**Task requirements**
Set the entries down once more, exactly as they are worded.

[Input records — start]

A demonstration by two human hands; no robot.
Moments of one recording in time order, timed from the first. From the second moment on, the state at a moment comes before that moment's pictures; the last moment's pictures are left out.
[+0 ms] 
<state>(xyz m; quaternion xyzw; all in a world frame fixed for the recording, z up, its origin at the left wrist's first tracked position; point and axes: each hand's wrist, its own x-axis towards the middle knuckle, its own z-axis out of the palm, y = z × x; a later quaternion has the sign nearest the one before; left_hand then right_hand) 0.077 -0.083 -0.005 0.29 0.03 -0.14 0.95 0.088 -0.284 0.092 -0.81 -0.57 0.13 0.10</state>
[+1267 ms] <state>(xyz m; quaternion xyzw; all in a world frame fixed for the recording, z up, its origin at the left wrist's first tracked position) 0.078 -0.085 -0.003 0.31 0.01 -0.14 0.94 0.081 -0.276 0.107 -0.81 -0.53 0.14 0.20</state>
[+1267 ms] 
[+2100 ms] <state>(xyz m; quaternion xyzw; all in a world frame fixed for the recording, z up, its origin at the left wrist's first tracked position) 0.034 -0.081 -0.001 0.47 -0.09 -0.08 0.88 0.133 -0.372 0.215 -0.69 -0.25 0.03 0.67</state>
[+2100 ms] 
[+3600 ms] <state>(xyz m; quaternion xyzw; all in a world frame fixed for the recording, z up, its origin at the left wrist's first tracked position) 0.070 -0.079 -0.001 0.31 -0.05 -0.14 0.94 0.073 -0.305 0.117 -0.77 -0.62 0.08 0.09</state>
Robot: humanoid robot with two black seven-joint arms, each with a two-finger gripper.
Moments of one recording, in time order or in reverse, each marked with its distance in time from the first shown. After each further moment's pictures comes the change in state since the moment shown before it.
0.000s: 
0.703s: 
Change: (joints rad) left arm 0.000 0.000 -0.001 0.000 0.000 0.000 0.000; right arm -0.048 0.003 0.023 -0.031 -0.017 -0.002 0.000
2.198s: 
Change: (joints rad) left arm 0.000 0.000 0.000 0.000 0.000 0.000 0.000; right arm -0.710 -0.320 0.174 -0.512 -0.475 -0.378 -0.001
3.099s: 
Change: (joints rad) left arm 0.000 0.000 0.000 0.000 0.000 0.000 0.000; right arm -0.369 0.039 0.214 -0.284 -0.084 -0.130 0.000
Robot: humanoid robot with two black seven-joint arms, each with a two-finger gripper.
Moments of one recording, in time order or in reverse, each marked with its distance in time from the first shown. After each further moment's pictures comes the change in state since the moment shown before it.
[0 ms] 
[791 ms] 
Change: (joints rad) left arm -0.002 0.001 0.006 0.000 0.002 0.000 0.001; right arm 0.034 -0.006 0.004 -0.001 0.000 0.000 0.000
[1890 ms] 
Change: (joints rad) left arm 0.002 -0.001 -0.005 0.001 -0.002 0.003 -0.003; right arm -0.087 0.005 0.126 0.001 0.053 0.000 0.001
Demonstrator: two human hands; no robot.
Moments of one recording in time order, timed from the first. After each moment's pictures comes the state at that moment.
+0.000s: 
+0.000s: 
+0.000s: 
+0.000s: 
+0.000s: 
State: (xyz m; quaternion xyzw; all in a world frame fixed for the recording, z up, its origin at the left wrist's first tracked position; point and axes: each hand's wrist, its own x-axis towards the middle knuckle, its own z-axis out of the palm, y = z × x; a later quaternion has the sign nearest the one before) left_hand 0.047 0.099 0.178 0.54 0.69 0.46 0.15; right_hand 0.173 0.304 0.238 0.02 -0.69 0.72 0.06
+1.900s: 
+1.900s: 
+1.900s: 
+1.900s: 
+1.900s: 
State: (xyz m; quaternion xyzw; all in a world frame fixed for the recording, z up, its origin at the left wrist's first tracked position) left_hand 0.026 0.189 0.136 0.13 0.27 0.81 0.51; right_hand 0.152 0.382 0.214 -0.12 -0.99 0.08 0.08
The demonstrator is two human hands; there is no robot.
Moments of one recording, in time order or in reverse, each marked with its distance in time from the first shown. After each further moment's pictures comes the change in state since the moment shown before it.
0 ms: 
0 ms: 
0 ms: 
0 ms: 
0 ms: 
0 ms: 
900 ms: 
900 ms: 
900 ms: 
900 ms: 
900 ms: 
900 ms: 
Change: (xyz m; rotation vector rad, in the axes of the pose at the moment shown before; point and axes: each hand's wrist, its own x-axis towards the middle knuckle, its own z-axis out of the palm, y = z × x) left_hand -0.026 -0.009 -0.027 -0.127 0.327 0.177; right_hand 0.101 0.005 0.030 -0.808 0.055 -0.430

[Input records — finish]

**Expected answer**
A demonstration by two human hands; no robot.
Moments of one recording in time order, timed from the first. From the second moment on, the state at a moment comes before that moment's pictures; the last moment's pictures are left out.
[+0 ms] 
<state>(xyz m; quaternion xyzw; all in a world frame fixed for the recording, z up, its origin at the left wrist's first tracked position; point and axes: each hand's wrist, its own x-axis towards the middle knuckle, its own z-axis out of the palm, y = z × x; a later quaternion has the sign nearest the one before; left_hand then right_hand) 0.077 -0.083 -0.005 0.29 0.03 -0.14 0.95 0.088 -0.284 0.092 -0.81 -0.57 0.13 0.10</state>
[+1267 ms] <state>(xyz m; quaternion xyzw; all in a world frame fixed for the recording, z up, its origin at the left wrist's first tracked position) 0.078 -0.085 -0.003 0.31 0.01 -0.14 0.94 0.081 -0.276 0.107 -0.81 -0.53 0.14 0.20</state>
[+1267 ms] 
[+2100 ms] <state>(xyz m; quaternion xyzw; all in a world frame fixed for the recording, z up, its origin at the left wrist's first tracked position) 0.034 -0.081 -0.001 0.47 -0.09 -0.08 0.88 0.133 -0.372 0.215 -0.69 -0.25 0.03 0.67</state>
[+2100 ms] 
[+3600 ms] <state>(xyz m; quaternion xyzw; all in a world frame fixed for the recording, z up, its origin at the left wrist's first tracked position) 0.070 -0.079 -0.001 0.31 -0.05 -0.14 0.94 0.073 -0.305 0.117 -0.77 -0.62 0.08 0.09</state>
Robot: humanoid robot with two black seven-joint arms, each with a two-finger gripper.
Moments of one recording, in time order or in reverse, each marked with its distance in time from the first shown. After each further moment's pictures comes the change in state since the moment shown before it.
0.000s: 
0.703s: 
Change: (joints rad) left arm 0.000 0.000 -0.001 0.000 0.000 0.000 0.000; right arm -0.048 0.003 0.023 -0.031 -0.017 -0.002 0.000
2.198s: 
Change: (joints rad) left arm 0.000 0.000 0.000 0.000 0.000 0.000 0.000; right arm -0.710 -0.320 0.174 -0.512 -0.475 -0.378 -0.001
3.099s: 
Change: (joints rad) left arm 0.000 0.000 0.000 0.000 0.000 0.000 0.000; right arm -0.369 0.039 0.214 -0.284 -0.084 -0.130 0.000
Robot: humanoid robot with two black seven-joint arms, each with a two-finger gripper.
Moments of one recording, in time order or in reverse, each marked with its distance in time from the first shown. After each further moment's pictures comes the change in state since the moment shown before it.
[0 ms] 
[791 ms] 
Change: (joints rad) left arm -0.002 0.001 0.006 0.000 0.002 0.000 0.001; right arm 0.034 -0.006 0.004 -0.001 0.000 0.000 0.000
[1890 ms] 
Change: (joints rad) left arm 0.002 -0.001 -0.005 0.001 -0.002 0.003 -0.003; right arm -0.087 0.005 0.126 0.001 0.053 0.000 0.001
Demonstrator: two human hands; no robot.
Moments of one recording in time order, timed from the first. After each moment's pictures comes the state at that moment.
+0.000s: 
+0.000s: 
+0.000s: 
+0.000s: 
+0.000s: 
State: (xyz m; quaternion xyzw; all in a world frame fixed for the recording, z up, its origin at the left wrist's first tracked position; point and axes: each hand's wrist, its own x-axis towards the middle knuckle, its own z-axis out of the palm, y = z × x; a later quaternion has the sign nearest the one before) left_hand 0.047 0.099 0.178 0.54 0.69 0.46 0.15; right_hand 0.173 0.304 0.238 0.02 -0.69 0.72 0.06
+1.900s: 
+1.900s: 
+1.900s: 
+1.900s: 
+1.900s: 
State: (xyz m; quaternion xyzw; all in a world frame fixed for the recording, z up, its origin at the left wrist's first tracked position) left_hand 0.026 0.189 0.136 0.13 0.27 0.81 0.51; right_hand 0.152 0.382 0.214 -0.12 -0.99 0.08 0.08
The demonstrator is two human hands; there is no robot.
Moments of one recording, in time order or in reverse, each marked with its distance in time from the first shown. After each further moment's pictures comes the change in state since the moment shown before it.
0 ms: 
0 ms: 
0 ms: 
0 ms: 
0 ms: 
0 ms: 
900 ms: 
900 ms: 
900 ms: 
900 ms: 
900 ms: 
900 ms: 
Change: (xyz m; rotation vector rad, in the axes of the pose at the moment shown before; point and axes: each hand's wrist, its own x-axis towards the middle knuckle, its own z-axis out of the palm, y = z × x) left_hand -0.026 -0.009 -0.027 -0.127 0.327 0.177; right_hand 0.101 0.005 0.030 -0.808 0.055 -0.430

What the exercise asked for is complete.